Koen THEYS


Sous le titre Les maternelles, Koen Theys présente une série de quarantequatre tirages cibachrome (60 X 90 cm chaque) qui questionne les possibles statuts de la photographie, la pertinence de son utilisation dans le cadre de stratégies artistiques fondées sur la relation, l'appropriation et le déplacement autant que la qualité de la sensibilisation aux pratiques artistiques en milieu scolaire. Suite à sa dernière exposition à la galerie Xippas (Voir le Monde, jouir du confort, 1998), l'artiste a pris conscience que ses procédures créatives -appropriation de formes et d'images préexistantes, recopiage, découpage, déplacement- étaient en bien des points comparables à celles appliquées par les élèves des maternelles sous la direction des instituteurs.
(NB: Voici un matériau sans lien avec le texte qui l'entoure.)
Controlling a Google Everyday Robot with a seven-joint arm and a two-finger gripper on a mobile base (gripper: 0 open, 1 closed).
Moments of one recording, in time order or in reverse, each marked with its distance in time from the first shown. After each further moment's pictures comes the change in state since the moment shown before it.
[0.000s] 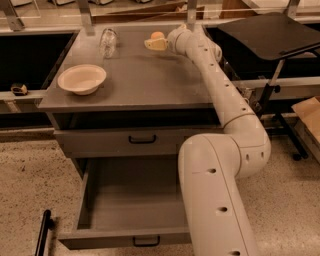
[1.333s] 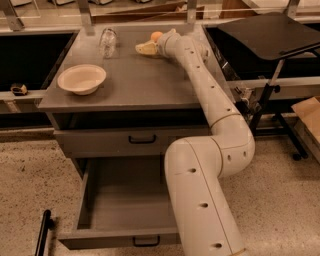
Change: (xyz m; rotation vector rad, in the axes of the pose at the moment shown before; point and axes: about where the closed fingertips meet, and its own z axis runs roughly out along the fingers) arm 0.016 0.035 0.030 -0.032 0.048 0.006
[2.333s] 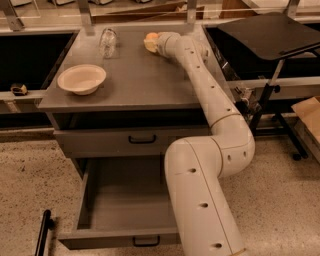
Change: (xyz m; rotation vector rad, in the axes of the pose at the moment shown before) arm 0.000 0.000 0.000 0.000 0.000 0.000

Se rendant dans des écoles de Bruxelles et de ses environs, il a commencé un travail de documentation photographique destiné à nourrir sa propre démarche d'idées et de dispositifs nouveaux. L'expérience des visites de salles de classe et le tirage des premiers clichés réalisés a convaincu Theys de la pertinence de cette démarche dans le cadre de son œuvre. Il allait multiplier les prises de vues (il en a finalement réalisé environ deux mille cinq cents dans cent cinquante écoles) pour en exposer une sélection.

Le souci documentaire avait induit des cadrages en gros plan, au plus près des travaux d'enfants et de leur disposition dans la salle de classe. Les conditions souvent contraignantes des visites de l'artiste (méfiance, surveillance serrée) ne rendaient possibles que des prises de vues rapides, réalisées à la lumière naturelle ou à l'aide d'un éclairage direct au flash et sans aucune intervention sur les sujets. Aucune ambition esthétique ne présidait donc à la réalisation de ces clichés et c'est certainement ce qui fait leur force. Le matériel sommaire utilisé et l'habileté du photographe ont été seulement employés afin de garantir l'efficacité documentaire des images produites.
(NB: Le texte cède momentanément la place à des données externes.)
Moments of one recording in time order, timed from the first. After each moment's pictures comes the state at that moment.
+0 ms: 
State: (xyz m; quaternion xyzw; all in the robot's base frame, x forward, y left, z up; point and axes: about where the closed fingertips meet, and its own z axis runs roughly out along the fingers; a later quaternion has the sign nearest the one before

Considérées comme bonnes ou belles si efficaces, ces images rappellent celles, également documentaires et fonctionnelles, que l'artiste avait trouvées dans les archives de la Caisse des dépôts et consignations et exposées quai Voltaire, dans la galerie de l'institution à la fin de l'année dernière (il s'agissait de photos de lotissements construits par la Caisse entre 1960 et 1980).

Les Maternelles est aussi un nouveau développement de la stratégie artistique de Theys. Si par le passé, il a réalisé des images à partir d'un matériel iconographique préexistant, ou a fait œuvre de sélectionner et d'exposer des images documentaires dans un contexte particulier, il s'approprie par la photographie documentaire des formes plastiques et des situations de monstration que l'on pourrait dire "paraartistiques". Ce faisant, au-delà des formes et des situations, par la photographie, au delà d'une réflexion sur la corrélation d'une subjectivité du regard et de l'objectivité de la photographie, il stigmatise le jeu complexe des intentions, tentatives et tensions dont "l'art à l'école" est le théâtre permanent.
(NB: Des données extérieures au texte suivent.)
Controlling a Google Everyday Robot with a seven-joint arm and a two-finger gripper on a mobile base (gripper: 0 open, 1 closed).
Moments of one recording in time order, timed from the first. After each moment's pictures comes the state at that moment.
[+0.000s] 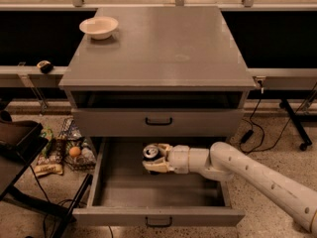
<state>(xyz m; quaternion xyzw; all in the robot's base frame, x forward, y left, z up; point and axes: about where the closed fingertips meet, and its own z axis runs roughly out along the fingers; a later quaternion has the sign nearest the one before) 0.566 0.019 0.555 -0.48 0.60 0.39 0.50</state>
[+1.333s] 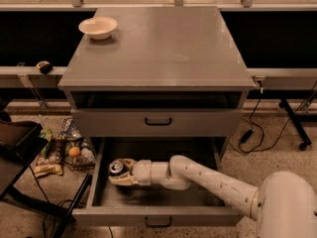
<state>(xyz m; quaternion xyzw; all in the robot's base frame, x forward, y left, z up) 0.559 0.160 0.463 -0.49 0.56 0.46 0.49</state>
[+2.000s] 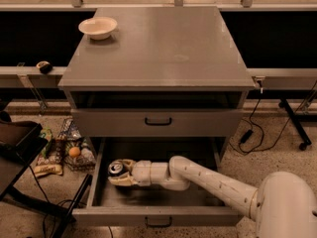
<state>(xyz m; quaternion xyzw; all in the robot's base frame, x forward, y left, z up) 0.558 0.162 0.457 -0.48 0.56 0.46 0.49</state>
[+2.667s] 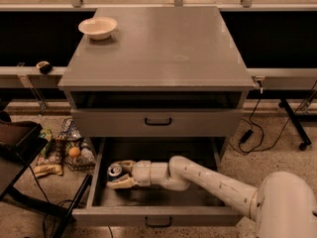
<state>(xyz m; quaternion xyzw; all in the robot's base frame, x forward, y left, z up) 0.558 0.162 0.457 -0.48 0.56 0.46 0.49</state>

Parole d'adulte criée aux enfants, l'exposition a un sous-titre : "Allez les enfants. taisez-vous et dessinez! Il y a un artiste dans la classe". Son autoritarisme correspond à la violence des libertés prises, des effractions commises, des réponses données plastiquement par les enfants aux injonctions pédagogiques des maîtres. Reproduis le modèle, Cœurs rouges, La poubelle, Les barbouillés, ... affublées de titres anodins ou enfantins, ce sont bien de crimes sauvages, de faits de guerre et d'actes de "barbarie" dont les photographies de Koen Theys témoignent.